Exercise aim:
Copy out exactly the lines spanning the line with "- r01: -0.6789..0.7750" to the line with "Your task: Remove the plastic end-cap", inclusive, from the data underneath, with no pictures.

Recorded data

════════════════════

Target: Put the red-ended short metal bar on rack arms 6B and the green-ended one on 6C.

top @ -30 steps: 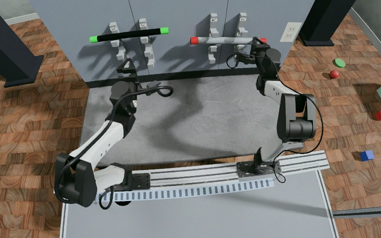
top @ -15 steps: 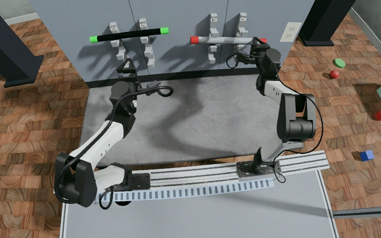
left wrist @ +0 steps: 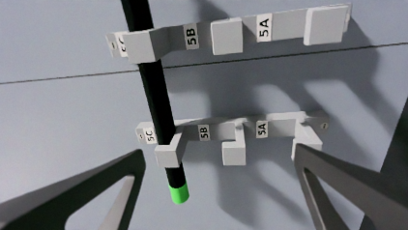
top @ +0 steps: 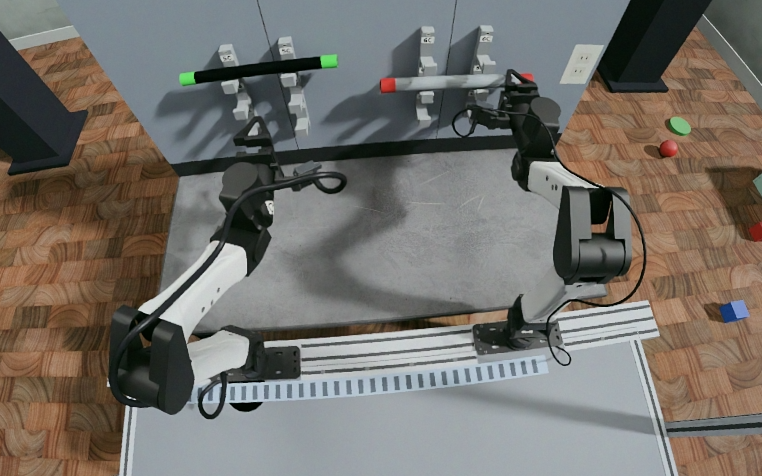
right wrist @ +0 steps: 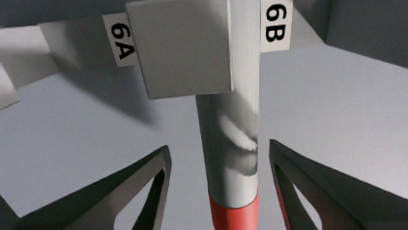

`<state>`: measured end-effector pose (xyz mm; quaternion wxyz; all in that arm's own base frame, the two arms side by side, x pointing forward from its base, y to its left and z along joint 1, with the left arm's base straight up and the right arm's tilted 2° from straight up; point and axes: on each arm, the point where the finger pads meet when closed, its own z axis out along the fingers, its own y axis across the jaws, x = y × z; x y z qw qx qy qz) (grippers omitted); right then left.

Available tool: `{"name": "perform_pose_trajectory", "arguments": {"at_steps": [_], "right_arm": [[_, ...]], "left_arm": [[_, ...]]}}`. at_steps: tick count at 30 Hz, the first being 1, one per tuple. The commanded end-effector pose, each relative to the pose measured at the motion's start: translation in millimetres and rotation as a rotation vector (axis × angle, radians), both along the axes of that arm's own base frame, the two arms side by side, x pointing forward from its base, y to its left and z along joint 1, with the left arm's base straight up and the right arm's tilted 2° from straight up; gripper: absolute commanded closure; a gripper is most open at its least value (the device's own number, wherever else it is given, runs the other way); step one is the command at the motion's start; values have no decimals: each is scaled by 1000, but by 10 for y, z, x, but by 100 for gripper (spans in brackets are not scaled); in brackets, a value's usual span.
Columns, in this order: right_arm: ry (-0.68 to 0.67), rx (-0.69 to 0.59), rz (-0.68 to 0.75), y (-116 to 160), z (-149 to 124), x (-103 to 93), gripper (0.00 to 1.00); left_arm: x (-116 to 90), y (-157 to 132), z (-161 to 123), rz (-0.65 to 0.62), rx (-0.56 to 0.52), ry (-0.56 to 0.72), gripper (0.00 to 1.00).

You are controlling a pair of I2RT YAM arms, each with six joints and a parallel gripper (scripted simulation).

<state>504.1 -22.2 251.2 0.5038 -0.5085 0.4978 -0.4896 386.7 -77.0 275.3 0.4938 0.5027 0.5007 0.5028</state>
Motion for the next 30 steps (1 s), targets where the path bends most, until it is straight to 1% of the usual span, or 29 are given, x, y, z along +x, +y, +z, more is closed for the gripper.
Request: {"name": "perform_pose_trajectory", "arguments": {"at_steps": [1, 16, 18, 30], "right_arm": [[26, 9, -10, -25, -117, -2, 33], [26, 9, -10, -25, -117, -2, 0], [26, 9, -10, -25, -117, -2, 0], [26, 9, -10, -19, -349, -221, 0]], "left_arm": [[-43, 11, 26, -6, -12, -7, 0], [-43, 11, 26, -6, -12, -7, 0], [-43, 11, 26, -6, -12, -7, 0], [-43, 11, 26, -6, -12, -7, 0]]}}
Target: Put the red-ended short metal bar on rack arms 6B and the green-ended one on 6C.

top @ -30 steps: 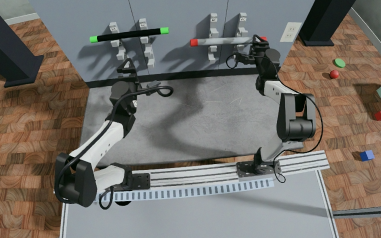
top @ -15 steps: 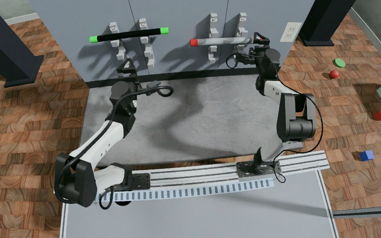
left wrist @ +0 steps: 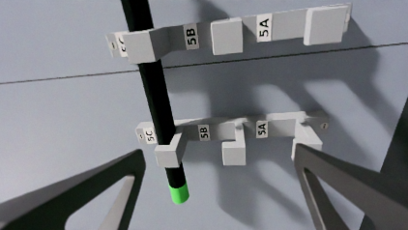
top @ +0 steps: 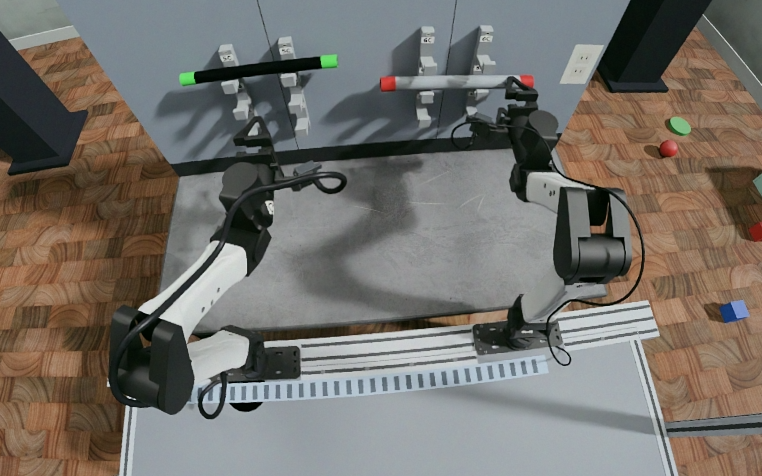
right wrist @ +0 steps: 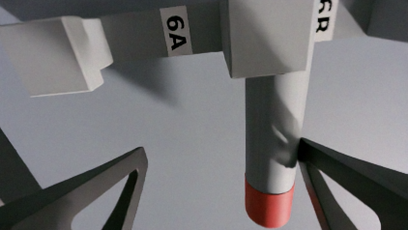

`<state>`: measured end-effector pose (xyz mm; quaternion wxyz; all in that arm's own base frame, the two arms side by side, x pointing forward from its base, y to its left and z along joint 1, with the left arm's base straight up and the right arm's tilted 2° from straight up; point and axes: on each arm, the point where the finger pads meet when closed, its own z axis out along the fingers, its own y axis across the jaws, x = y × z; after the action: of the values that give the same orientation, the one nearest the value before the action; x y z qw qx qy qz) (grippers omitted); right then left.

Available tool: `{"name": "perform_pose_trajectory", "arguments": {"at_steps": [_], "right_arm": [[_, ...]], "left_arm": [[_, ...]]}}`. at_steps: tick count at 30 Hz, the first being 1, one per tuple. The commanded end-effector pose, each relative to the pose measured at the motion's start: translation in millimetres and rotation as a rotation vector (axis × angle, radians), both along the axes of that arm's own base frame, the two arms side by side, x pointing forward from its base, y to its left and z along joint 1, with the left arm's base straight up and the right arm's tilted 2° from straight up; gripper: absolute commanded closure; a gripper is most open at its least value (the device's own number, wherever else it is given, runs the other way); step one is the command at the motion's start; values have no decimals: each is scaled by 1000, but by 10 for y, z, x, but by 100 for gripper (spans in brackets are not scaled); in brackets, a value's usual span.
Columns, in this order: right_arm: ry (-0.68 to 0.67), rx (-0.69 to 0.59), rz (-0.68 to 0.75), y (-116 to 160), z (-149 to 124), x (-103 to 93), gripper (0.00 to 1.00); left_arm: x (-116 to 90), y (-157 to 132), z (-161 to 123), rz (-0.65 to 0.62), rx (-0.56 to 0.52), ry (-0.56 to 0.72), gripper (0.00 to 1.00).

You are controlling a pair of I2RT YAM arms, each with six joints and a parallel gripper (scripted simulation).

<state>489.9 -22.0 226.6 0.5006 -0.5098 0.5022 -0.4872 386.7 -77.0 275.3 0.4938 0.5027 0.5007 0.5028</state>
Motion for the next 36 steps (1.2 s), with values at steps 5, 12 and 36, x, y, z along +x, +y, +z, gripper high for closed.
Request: {"name": "perform_pose_trajectory", "arguments": {"at_steps": [5, 12, 36], "right_arm": [[14, 7, -6, -19, -161, -134, 0], [14, 7, -6, -22, -76, -220, 0], [14, 7, -6, -29, 189, -489, 0]], "left_arm": [[-43, 11, 26, -6, -12, -7, 0], [-43, 11, 26, -6, -12, -7, 0], [-43, 11, 26, -6, -12, -7, 0]]}}
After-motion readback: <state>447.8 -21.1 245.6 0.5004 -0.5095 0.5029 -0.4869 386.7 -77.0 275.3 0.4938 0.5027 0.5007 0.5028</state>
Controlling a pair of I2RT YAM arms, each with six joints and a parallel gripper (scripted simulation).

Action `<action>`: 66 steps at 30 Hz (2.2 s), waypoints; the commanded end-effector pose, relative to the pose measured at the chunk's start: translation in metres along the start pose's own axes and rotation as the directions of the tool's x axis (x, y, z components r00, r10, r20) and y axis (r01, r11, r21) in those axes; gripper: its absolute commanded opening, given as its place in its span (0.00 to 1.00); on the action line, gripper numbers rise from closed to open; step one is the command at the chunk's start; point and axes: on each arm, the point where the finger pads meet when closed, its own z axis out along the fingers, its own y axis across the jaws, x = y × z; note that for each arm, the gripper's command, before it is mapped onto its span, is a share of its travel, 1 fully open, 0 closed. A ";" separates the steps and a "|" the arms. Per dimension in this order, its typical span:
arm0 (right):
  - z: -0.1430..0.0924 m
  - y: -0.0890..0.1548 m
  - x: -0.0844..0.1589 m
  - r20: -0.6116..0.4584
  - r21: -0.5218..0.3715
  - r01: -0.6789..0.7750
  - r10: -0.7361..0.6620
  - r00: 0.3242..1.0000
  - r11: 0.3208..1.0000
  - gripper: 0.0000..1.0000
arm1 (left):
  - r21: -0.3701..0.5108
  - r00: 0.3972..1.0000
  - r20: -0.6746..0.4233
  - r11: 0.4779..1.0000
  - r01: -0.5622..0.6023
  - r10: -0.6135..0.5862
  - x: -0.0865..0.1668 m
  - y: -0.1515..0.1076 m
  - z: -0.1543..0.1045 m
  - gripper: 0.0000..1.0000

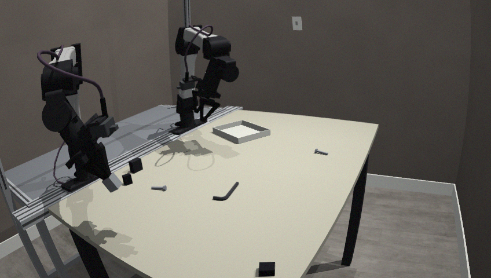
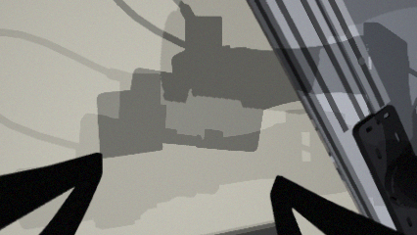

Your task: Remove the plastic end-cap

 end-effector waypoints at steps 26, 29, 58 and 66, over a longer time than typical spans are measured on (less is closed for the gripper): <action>-0.008 -0.002 -0.005 0.025 0.015 0.015 -0.015 1.000 1.000 0.00 | 0.003 1.000 -0.005 1.000 0.002 -0.002 0.007 0.000 -0.023 1.00; -0.008 -0.002 -0.005 0.025 0.015 0.015 -0.015 1.000 1.000 0.00 | -0.017 1.000 -0.009 1.000 -0.001 0.001 0.007 0.003 -0.032 1.00; -0.009 0.059 -0.106 0.426 -0.049 -0.179 0.182 0.886 0.983 0.00 | -0.244 0.663 0.748 0.935 0.259 0.012 -0.056 0.154 -0.065 1.00; 0.032 0.128 -0.112 0.393 -0.296 -0.243 0.350 0.850 0.924 0.00 | -0.251 0.606 0.795 0.927 0.277 0.034 -0.066 0.164 -0.070 1.00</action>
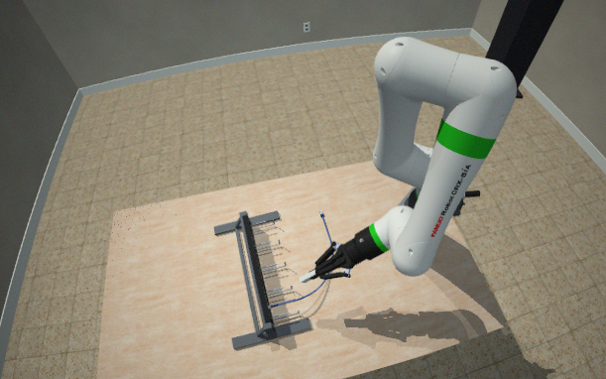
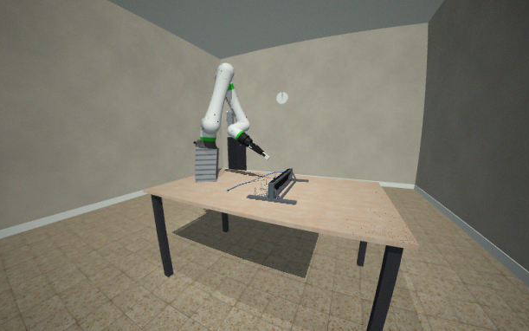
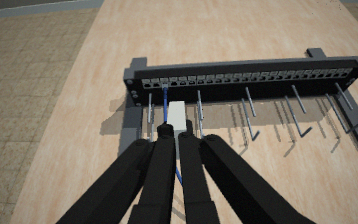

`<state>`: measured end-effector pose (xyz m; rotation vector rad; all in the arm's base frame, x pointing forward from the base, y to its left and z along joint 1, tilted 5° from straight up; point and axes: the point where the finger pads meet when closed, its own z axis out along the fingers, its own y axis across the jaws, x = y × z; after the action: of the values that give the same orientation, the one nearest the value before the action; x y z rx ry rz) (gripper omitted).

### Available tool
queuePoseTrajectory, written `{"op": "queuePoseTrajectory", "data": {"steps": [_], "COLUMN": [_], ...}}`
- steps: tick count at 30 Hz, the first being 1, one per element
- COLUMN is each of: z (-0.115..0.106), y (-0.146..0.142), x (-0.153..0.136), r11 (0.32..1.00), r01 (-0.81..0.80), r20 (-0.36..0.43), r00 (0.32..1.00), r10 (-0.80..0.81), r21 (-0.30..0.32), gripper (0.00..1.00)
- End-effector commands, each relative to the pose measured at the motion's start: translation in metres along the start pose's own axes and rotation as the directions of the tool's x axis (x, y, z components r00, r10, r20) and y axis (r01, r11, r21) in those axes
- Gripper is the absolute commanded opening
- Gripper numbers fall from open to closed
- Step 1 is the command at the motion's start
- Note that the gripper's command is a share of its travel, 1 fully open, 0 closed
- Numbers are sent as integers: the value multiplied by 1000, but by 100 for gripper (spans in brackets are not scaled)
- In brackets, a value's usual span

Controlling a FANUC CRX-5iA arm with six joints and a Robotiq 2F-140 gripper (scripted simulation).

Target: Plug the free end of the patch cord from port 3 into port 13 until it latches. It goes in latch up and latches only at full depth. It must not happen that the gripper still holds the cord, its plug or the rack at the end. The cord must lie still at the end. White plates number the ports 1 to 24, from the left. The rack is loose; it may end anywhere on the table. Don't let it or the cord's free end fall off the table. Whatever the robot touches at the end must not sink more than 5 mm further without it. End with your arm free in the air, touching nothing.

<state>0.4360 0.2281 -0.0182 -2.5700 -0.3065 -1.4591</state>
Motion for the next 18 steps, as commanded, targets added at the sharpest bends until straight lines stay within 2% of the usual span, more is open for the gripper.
{"op": "queuePoseTrajectory", "data": {"steps": [1, 5, 18], "z": [0, 0, 0], "y": [15, 24, 81], "x": [0, 0, 0], "r11": [1000, 1000, 1000], "r01": [0, 0, 0], "r20": [0, 0, -1], "r00": [1000, 1000, 1000], "r10": [0, 0, 0], "r21": [1, 1, 1], "gripper": [0, 0, 0]}}
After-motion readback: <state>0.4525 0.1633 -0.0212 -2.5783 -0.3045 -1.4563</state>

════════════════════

Worked solution:
  - r01: -0.6789..0.7750
  - r10: -0.7361..0.6620
  - r00: 0.3242..1.0000
  - r11: 0.3208..1.0000
  - gripper: 0.0000..1.0000
arm1 (left):
  - r21: -0.3701..0.5108
  - r00: 0.3972..1.0000
  - r20: -0.6746..0.4233
  - r11: 0.4779..1.0000
  - r01: -0.5622..0.6023
  - r10: -0.6135..0.5862
  - x: -0.0865..0.1668 m
  - y: -0.1515..0.1076 m
  - z: -0.1543..0.1045 m
  - gripper: 0.0000..1.0000


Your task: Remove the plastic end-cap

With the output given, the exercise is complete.